As is so often the case this whole thing has been banging around in my brain since that first phone call. Like Brownian Motion, fragments of ideas, tiny thoughtlets moved through random synapses like so many molecules in a vacuum. Some about us, Beth and our siblings and the whole “Sandwich Generation” thing. But just like the focusing of those randomly moving molecules in a laser tube, everything really coned down to “the last time”.

Would tonight be the last time that I saw my Mom? Worse, was she really as sick as the nurses were telling Beth, and had I already for all intents and purposes seen Mom for the last time when we sat and chatted last Sunday morning?
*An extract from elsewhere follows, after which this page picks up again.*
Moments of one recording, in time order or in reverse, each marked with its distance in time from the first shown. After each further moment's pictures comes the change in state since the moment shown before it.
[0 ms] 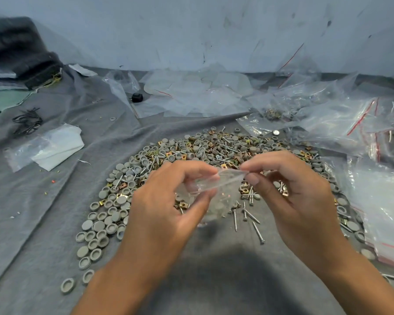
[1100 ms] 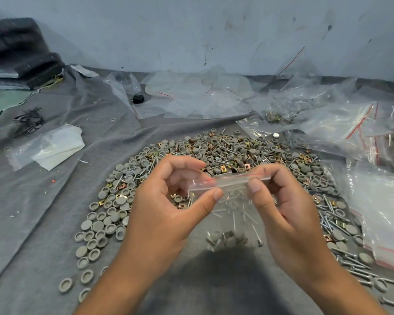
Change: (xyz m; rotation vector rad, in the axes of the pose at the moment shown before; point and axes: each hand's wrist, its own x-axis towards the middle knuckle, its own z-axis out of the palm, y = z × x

We’ve already had a few last times. Thinking back you can see them. A few months before she finally capitulated, accepting the fact that she could no longer live alone in my “ancestral home” was the last time I saw the woman who was the driving force at the center of our family. Some time after that, I don’t really recall exactly when, I saw Mom as mostly herself, aware (and concerned) about everybody and everything, fully engaged in every waking hour of her days and nights, for the last time. Sometimes you can’t escape knowing exactly when the last time was. Someone is gone suddenly and unexpectedly, and the memory of that last time is seared in your mind. You are branded by the memory whether it was a good one or not.

This is not a story about regret, or regret avoided. Nor is it a case of the supernatural “things happen for a reason”, thing. Not at all. If we’d been in Bluffton it would have been a version of our Alaskan trip when Mom did, indeed, end up in the hospital while we were, all of us, incommunicado 4,000 miles away. This time, for whatever reason, I was here. I am fortunate to be the sibling who gets to be the one who will be “there” when Mom finally lands after this long, long glide path to the end of her journey finally arrives. Blessed to have such a loving and caring partner in Beth, who as always is carrying the bulk of the load.

And regret? No, I have followed the advice of my close friend Bill, the surgeon, who has counseled for so long that the time to say and do all of the important things is long before the last time, no matter how suddenly a “landing” comes after that last “last time” happened. If I am not there at the beside when her earthly plane lands and her soul

departs I won’t feel as if I’ve left anything unsaid. I have long ago begun saying those four special things I learned to say when the thought of a “last time” is but a notion. I love you. Thank you. Please forgive me. I forgive you. I have long ago begun saying versions of the same to the rest of my family and my friends. I hope, because I love them dearly, that my siblings will feel the same, at least when it comes to our Mom.

There have been many “last times”, and as a son there will be yet one more. I just may not know it at the time. You never really know then it’s the last time until it’s over.